I have noticed a new genre of biography and it is very much to my liking as a generalist.
The subject’s story is intertwined with the wider historical picture. I recently read Agent Zo, ostensibly the life of Elżbieta Zawacka. However, it also describes the war in Poland and particularly Warsaw so you get two books for the price of one. She is a brave, tough, resourceful woman. One example is when she is sent from Warsaw to go to the Polish government in exile in London. Her dangerous journey could be a book in itself. Incidentally when she eventually reaches London she is staggered at the lack of insight the London Poles have into what the Resistance are doing in Poland and is not impressed that they keep office hours. She does not hide her feelings and is predictably unpopular. Then the problem arises of how to get her back to Warsaw, something earnestly desired I suspect. For various reasons the only option is to parachute but of course her male superior rules that out because she is a woman. This is red rag to a bull.
She goes as the only woman on a parachuting course at Audley End in Essex with Polish Special Forces. To digress, the military requisitioned so many grand country houses that the SOE was dubbed the Stately ‘Omes of England. As it turns out she is the only woman to parachute into Poland in the war. Her role for much of the war is to act as a courier linking Resistance networks; a dangerous job travelling on forged papers. Inevitably there is betrayal by one of the members of her cell.

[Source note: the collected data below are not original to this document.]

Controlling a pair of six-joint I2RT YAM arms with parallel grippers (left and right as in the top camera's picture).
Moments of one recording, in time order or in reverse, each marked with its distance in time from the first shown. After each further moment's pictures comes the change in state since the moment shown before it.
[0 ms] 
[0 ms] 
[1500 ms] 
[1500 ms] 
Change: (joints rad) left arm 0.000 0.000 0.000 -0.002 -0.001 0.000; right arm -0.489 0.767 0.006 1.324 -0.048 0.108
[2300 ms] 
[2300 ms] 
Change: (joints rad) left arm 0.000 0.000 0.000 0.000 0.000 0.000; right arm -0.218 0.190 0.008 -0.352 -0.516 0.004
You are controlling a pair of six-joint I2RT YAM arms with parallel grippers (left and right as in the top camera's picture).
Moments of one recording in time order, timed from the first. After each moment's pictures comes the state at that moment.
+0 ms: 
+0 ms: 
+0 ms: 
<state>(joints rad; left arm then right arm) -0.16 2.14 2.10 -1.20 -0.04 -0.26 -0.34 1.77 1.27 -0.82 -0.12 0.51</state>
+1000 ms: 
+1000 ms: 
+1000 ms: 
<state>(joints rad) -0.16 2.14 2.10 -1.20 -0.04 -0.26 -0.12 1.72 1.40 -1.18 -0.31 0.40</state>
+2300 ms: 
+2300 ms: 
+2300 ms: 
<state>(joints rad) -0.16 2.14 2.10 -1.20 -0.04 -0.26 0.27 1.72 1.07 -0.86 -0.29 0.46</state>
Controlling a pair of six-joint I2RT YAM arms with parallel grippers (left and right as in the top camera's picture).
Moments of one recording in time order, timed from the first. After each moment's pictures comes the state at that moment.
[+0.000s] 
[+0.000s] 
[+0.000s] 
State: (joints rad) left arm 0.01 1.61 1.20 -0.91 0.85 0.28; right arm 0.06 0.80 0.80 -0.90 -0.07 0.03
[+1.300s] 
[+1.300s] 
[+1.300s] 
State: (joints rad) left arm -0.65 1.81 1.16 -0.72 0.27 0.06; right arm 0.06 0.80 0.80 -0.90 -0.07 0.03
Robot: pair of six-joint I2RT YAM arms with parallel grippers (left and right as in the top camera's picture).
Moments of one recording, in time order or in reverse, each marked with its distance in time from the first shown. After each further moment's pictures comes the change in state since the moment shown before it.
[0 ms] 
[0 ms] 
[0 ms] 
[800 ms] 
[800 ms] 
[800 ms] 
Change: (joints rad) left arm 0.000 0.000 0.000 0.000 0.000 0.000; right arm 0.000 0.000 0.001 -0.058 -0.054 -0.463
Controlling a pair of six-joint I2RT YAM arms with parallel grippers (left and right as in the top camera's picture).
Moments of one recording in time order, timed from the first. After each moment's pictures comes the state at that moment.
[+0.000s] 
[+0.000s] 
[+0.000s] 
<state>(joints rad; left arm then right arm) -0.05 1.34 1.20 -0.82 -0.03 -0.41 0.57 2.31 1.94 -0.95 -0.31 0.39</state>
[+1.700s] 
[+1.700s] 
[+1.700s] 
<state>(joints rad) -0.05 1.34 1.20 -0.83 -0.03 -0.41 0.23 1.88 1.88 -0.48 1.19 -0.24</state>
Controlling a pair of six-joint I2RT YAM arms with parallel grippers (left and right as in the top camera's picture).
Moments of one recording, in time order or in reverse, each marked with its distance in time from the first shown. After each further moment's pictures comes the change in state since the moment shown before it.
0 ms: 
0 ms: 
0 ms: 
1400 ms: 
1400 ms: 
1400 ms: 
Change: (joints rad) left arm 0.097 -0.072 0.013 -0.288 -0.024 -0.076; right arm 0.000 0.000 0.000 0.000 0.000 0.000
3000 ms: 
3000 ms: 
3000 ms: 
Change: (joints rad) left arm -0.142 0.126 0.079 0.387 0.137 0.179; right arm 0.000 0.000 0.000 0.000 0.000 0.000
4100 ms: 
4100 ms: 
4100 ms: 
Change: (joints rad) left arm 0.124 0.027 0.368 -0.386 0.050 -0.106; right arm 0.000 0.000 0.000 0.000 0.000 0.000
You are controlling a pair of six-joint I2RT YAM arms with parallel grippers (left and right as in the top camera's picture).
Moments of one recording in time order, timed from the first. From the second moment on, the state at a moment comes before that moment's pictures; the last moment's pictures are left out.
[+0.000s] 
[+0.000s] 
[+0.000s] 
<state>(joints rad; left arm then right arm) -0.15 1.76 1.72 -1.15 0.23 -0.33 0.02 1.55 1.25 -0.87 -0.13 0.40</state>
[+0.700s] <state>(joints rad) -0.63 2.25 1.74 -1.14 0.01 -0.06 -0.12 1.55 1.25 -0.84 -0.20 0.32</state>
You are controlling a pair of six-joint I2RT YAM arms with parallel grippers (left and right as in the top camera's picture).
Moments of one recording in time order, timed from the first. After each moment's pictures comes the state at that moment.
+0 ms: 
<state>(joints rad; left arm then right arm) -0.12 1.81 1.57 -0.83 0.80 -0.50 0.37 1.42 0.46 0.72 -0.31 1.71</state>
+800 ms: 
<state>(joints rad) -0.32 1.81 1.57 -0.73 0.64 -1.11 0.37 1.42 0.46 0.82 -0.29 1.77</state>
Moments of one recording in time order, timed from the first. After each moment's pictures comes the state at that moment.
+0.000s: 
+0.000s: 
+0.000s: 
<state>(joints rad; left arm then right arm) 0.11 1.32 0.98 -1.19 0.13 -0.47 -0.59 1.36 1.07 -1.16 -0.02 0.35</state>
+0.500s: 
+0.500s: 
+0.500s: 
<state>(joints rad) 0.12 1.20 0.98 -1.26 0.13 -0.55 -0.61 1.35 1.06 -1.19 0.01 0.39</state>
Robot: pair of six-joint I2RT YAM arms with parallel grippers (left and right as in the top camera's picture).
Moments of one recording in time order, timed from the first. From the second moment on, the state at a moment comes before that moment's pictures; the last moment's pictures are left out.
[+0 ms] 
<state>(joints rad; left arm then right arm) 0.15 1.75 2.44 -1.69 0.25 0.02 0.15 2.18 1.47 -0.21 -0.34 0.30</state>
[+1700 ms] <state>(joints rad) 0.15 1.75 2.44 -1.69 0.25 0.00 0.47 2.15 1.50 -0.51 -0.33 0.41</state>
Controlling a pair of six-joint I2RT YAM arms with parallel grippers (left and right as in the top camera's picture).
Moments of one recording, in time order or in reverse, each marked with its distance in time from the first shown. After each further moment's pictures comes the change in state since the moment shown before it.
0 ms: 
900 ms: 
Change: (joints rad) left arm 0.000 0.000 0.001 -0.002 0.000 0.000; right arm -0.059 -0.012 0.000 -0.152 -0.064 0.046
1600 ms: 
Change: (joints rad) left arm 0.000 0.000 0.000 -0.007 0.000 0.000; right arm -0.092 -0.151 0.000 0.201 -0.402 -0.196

The backdrop is the brutal German invasion of Poland and then the no less brutal Russian occupation towards the end of the war. Large numbers of Polish soldiers, sailors and airmen served with the Allies. It was a shameful betrayal when Churchill did not stand up to Stalin and allowed him to occupy Poland, Hungary, Czechoslovakia, Romania and what became East Germany. Admittedly he had his reasons but it was a humanitarian catastrophe. You may remember the libel case Lord Aldington brought against historian Nikolai Tolstoy who he claimed accused him (and Harold MacMillan) of repatriating Poles to certain death under the Soviets. It was a complex case that in financial terms both sides lost. Tolstoy was morally right and Aldington was obeying orders. That puts it in a nutshell.
In conclusion Agent Zo is excellent so long as you have the stomach for brutality, concentration camps, starvation and torture. The Warsaw Uprising is unflinchingly depicted.
Bravo, Christopher, thanks for bringing this to our attention!